* THE TASK
In the data below, how many lines contain the string "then"? Reply with the number only.

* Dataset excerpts
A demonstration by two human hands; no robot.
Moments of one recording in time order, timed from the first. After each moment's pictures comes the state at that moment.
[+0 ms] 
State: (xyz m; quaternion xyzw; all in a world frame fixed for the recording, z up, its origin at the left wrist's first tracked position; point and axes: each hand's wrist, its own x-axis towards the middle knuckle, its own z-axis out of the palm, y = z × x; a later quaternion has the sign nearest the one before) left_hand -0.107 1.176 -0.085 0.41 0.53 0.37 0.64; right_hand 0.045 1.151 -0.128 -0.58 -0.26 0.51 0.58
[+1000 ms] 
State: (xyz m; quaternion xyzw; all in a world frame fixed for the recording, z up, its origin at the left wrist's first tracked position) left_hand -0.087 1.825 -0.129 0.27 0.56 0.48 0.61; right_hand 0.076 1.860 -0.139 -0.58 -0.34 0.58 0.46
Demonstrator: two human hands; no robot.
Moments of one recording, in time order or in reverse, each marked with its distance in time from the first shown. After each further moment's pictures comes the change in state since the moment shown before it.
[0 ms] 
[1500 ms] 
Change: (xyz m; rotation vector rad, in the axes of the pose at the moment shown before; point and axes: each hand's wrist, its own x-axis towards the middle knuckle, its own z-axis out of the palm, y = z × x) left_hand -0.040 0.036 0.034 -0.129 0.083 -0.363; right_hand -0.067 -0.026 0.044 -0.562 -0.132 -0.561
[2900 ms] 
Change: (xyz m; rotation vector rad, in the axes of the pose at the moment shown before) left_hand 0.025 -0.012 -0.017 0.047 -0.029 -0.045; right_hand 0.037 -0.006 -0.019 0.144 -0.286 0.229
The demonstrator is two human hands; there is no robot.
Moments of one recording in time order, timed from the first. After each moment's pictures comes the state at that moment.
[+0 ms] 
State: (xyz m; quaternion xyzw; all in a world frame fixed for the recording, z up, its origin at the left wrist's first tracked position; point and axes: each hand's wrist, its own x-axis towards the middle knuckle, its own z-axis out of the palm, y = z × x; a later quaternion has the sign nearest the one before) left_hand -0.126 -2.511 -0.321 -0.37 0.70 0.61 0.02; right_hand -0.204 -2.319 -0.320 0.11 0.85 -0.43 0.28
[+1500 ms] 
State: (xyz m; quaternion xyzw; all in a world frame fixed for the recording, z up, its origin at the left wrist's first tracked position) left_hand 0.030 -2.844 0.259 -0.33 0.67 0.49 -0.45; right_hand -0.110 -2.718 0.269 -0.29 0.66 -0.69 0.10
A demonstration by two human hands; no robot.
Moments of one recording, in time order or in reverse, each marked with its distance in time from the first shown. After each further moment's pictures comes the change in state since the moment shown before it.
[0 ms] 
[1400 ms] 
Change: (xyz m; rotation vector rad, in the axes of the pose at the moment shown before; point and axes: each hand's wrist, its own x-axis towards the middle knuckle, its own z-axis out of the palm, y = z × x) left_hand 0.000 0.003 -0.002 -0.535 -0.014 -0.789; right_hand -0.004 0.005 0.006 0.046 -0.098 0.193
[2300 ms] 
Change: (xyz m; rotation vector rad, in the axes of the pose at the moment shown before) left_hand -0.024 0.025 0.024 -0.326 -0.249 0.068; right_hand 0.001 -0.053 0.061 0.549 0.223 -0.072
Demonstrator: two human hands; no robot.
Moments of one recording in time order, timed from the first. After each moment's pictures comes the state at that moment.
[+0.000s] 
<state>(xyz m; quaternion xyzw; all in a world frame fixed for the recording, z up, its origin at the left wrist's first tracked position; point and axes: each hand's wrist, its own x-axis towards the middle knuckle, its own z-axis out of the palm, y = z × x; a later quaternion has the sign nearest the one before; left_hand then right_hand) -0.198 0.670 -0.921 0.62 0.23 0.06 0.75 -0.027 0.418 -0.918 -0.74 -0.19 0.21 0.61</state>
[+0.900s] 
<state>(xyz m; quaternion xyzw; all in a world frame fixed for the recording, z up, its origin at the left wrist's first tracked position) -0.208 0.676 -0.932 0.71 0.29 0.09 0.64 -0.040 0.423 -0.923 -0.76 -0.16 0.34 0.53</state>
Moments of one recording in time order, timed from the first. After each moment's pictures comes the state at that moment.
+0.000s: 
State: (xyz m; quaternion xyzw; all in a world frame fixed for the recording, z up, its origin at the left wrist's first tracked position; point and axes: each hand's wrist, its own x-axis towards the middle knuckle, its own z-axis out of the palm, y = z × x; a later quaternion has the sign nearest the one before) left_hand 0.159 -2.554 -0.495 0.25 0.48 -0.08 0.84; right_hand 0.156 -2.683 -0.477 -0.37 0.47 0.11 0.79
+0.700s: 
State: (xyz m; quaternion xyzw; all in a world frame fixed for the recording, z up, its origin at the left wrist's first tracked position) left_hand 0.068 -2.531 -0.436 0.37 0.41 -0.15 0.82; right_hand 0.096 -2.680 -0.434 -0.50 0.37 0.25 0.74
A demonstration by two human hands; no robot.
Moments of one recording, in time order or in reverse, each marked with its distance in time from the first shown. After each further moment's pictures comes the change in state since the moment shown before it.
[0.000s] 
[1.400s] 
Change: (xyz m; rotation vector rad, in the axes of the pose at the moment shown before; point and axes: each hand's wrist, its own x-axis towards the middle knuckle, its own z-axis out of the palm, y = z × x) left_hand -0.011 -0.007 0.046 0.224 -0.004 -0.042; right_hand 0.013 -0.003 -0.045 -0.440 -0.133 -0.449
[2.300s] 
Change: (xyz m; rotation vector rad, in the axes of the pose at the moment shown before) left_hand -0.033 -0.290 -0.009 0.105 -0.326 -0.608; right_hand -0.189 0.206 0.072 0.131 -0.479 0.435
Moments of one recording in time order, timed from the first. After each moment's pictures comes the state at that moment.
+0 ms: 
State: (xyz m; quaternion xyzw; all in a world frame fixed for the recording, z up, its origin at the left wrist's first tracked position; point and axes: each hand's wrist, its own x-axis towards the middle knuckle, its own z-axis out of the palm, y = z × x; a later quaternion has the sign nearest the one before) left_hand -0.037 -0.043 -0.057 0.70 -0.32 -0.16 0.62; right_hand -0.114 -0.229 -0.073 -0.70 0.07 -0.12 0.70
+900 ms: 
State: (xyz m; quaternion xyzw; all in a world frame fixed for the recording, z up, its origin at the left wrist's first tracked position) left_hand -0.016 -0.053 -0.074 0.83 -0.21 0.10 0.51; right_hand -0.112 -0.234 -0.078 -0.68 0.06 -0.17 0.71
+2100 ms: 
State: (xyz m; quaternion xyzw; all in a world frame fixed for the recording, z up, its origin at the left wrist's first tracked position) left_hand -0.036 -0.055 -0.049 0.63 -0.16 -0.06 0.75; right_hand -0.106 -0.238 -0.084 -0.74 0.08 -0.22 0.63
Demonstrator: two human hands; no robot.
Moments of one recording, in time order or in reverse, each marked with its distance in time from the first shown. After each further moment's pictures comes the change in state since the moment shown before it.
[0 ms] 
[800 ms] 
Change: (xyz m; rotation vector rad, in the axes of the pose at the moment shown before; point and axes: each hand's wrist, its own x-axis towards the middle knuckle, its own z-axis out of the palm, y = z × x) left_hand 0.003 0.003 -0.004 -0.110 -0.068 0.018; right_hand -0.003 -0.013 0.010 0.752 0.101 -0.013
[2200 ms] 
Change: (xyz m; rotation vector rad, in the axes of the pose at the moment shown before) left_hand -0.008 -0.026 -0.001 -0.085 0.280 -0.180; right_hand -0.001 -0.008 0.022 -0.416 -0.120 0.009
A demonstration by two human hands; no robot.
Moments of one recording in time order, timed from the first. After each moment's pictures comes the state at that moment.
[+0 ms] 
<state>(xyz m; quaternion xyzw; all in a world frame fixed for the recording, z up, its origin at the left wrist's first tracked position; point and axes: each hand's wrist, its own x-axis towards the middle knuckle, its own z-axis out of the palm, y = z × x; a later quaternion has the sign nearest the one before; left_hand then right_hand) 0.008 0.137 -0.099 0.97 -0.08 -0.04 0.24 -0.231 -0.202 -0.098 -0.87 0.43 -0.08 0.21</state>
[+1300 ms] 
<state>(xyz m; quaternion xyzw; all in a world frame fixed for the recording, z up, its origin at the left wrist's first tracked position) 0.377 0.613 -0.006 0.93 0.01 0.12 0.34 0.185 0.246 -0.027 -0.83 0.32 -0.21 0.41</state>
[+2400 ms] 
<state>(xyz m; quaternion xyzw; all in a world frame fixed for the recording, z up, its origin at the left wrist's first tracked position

* TASK RESPONSE
2